It has been observed by several authors that well-known periodization strategies like tent or Chebychev transforms lead to remarkable results for the recovery of multivariate functions from few samples. So far, theoretical guarantees are missing. The goal of this paper is twofold. On the one hand, we give such guarantees and briefly describe the difficulties of the involved proof. On the other hand, we combine these periodization strategies with recent novel constructive methods for the efficient subsampling of finite frames in $\mathbb{C}$. As a result we are able to reconstruct non-periodic multivariate functions from very few samples. The used sampling nodes are the result of a two-step procedure. Firstly, a random draw with respect to the Chebychev measure provides an initial node set. A further sparsification technique selects a significantly smaller subset of these nodes with equal approximation properties. This set of sampling nodes scales linearly in the dimension of the subspace on which we project and works universally for the whole class of functions. The method is based on principles developed by Batson, Spielman, and Srivastava and can be numerically implemented. Samples on these nodes are then used in a (plain) least-squares sampling recovery step on a suitable hyperbolic cross subspace of functions resulting in a near-optimal behavior of the sampling error. Numerical experiments indicate the applicability of our results.

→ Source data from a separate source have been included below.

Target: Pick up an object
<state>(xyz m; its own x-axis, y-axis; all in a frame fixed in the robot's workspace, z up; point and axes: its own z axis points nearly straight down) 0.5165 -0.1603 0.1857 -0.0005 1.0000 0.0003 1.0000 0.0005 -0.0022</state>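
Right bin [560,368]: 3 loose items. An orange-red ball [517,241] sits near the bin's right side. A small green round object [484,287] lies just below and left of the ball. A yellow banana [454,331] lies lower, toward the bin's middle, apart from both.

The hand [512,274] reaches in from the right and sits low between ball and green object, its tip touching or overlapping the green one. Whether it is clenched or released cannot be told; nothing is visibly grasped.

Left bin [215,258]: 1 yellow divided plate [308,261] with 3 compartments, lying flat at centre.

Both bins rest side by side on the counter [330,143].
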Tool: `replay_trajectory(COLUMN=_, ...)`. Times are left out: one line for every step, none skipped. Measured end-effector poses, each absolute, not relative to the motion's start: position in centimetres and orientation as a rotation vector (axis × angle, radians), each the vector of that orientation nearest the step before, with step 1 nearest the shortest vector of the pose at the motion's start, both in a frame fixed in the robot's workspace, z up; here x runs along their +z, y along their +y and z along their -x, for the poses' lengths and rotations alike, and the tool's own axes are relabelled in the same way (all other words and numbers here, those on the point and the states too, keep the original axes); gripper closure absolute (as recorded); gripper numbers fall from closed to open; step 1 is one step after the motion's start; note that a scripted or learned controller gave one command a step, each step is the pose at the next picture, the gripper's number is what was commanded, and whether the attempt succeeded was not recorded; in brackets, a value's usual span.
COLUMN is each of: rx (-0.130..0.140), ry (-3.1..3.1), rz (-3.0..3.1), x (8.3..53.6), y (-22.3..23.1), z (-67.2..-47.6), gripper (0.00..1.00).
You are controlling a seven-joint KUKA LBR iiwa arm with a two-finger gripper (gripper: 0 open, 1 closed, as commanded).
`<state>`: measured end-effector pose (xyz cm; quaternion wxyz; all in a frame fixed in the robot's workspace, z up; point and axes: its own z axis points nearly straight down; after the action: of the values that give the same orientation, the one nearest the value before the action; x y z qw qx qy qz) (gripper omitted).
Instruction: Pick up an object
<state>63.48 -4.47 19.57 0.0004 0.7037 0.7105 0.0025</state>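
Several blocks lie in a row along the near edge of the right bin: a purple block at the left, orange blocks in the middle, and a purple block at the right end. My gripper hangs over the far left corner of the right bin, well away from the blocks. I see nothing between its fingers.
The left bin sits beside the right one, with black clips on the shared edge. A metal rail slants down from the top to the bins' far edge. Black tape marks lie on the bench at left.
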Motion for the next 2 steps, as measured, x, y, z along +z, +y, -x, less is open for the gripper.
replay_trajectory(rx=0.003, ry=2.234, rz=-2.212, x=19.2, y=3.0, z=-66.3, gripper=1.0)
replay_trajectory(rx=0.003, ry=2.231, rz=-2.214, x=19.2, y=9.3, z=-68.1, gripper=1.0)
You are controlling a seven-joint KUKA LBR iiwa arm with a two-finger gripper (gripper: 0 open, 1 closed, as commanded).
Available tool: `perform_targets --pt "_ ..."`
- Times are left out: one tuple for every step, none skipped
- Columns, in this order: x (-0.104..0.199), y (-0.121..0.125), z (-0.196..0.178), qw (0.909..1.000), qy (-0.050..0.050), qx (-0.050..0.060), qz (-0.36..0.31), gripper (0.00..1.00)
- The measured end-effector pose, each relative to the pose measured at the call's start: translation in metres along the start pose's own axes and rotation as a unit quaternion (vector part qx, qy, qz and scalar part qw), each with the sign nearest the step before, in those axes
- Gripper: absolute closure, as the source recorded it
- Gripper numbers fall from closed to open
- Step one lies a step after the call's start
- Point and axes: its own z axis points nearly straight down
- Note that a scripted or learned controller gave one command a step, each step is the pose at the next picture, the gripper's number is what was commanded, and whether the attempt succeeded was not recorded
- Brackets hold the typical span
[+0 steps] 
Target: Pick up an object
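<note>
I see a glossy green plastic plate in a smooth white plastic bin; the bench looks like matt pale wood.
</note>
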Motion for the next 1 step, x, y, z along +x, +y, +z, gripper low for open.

翻译：多位学者已观察到，诸如帐篷变换或切比雪夫变换等经典周期化策略，在从少量样本恢复多元函数时效果显著。然而，目前尚缺乏相应的理论保证。本文旨在达成两个目标：一方面，我们提供此类理论保证并简要阐述证明过程中所涉及的难点；另一方面，我们将这些周期化策略与近期提出的有限框架高效子采样新构造方法相结合，应用于$\mathbb{C}$空间。由此，我们能够从极少量样本中重建非周期多元函数。所采用的采样节点通过两步流程生成：首先，基于切比雪夫测度随机抽取初始节点集；随后，通过稀疏化技术从该节点集中选取规模显著缩小且保持近似性质一致的子集。该采样节点集的规模与投影子空间的维度成线性关系，并适用于整个函数类。该方法基于Batson、Spielman和Srivastava提出的原理，可通过数值计算实现。利用这些节点上的样本，我们在适当的双曲交叉函数子空间上执行（普通）最小二乘采样恢复步骤，从而使得采样误差呈现近最优特性。数值实验验证了本文结果的有效性。